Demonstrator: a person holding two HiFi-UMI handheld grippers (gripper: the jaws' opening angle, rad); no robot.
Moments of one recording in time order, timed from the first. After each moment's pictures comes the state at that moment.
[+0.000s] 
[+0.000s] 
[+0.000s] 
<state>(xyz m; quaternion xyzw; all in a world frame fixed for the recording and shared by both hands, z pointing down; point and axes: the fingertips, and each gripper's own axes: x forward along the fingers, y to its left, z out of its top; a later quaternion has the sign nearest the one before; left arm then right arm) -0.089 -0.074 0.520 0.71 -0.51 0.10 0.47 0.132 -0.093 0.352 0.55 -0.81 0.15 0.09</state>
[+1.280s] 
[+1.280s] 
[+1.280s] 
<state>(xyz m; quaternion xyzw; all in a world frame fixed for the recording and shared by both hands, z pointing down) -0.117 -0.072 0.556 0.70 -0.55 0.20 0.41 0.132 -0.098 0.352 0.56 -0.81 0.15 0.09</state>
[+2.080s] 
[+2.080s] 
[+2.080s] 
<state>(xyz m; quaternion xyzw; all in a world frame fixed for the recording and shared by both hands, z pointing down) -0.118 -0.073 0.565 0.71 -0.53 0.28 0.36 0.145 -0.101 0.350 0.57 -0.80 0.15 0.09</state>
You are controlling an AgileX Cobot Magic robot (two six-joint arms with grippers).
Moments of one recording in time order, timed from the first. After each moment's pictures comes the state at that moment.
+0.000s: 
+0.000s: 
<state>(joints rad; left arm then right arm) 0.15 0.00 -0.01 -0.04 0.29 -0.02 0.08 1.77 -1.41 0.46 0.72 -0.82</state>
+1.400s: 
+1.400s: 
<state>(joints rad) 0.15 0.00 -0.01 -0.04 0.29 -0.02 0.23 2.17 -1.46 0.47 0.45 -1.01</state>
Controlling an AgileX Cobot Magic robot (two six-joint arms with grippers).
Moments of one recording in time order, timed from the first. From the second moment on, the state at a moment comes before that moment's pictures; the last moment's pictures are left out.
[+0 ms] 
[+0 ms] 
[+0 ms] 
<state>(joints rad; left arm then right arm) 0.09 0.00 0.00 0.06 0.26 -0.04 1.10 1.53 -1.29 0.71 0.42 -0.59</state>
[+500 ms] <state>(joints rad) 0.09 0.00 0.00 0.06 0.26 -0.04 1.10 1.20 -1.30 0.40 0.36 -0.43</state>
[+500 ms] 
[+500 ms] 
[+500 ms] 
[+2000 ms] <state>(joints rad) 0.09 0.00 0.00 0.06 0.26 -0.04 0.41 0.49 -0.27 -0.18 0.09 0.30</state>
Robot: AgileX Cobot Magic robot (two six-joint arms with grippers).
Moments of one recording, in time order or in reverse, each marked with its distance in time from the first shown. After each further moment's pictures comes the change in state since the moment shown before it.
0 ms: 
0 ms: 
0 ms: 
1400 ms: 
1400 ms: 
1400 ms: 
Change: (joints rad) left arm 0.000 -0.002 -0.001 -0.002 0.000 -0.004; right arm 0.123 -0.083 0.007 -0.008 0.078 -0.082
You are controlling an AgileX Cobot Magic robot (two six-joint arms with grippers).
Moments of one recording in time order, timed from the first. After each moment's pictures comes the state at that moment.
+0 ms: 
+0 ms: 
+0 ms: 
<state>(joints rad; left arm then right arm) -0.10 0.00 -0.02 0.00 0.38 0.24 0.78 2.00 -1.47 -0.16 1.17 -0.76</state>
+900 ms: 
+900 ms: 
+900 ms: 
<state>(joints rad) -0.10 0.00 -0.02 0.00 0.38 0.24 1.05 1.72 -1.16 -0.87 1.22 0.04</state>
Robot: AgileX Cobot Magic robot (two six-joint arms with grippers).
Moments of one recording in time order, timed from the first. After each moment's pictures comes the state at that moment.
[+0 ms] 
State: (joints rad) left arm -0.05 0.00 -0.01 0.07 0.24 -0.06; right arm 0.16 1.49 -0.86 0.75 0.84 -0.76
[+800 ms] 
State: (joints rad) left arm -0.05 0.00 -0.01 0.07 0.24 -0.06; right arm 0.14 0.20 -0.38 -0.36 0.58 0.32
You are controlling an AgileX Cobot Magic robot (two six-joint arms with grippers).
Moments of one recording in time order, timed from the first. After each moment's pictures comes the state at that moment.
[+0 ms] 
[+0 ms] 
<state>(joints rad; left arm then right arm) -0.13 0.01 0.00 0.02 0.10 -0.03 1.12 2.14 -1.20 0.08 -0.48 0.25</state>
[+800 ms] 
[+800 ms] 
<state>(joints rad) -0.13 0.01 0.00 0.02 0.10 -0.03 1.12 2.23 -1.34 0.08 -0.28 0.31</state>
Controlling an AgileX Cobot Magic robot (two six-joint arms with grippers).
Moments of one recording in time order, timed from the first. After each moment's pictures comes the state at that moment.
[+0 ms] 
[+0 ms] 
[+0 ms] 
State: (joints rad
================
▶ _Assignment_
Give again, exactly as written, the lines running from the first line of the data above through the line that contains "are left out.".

▶ _Solution to this task_
Demonstrator: a person holding two HiFi-UMI handheld grippers (gripper: the jaws' opening angle, rad); no robot.
Moments of one recording in time order, timed from the first. After each moment's pictures comes the state at that moment.
[+0.000s] 
[+0.000s] 
[+0.000s] 
<state>(xyz m; quaternion xyzw; all in a world frame fixed for the recording and shared by both hands, z pointing down; point and axes: the fingertips, and each gripper's own axes: x forward along the fingers, y to its left, z out of its top; a later quaternion has the sign nearest the one before; left arm then right arm) -0.089 -0.074 0.520 0.71 -0.51 0.10 0.47 0.132 -0.093 0.352 0.55 -0.81 0.15 0.09</state>
[+1.280s] 
[+1.280s] 
[+1.280s] 
<state>(xyz m; quaternion xyzw; all in a world frame fixed for the recording and shared by both hands, z pointing down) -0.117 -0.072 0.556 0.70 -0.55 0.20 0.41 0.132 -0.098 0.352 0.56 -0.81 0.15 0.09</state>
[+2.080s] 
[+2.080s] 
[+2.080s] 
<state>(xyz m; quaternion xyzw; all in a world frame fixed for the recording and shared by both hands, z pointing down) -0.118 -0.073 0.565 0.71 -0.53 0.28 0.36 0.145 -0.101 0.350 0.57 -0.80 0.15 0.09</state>
You are controlling an AgileX Cobot Magic robot (two six-joint arms with grippers).
Moments of one recording in time order, timed from the first. After each moment's pictures comes the state at that moment.
+0.000s: 
+0.000s: 
<state>(joints rad; left arm then right arm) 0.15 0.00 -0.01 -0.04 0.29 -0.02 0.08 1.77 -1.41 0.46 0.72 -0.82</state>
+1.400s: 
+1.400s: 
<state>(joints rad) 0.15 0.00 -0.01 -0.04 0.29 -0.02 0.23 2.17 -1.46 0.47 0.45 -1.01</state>
Controlling an AgileX Cobot Magic robot (two six-joint arms with grippers).
Moments of one recording in time order, timed from the first. From the second moment on, the state at a moment comes before that moment's pictures; the last moment's pictures are left out.

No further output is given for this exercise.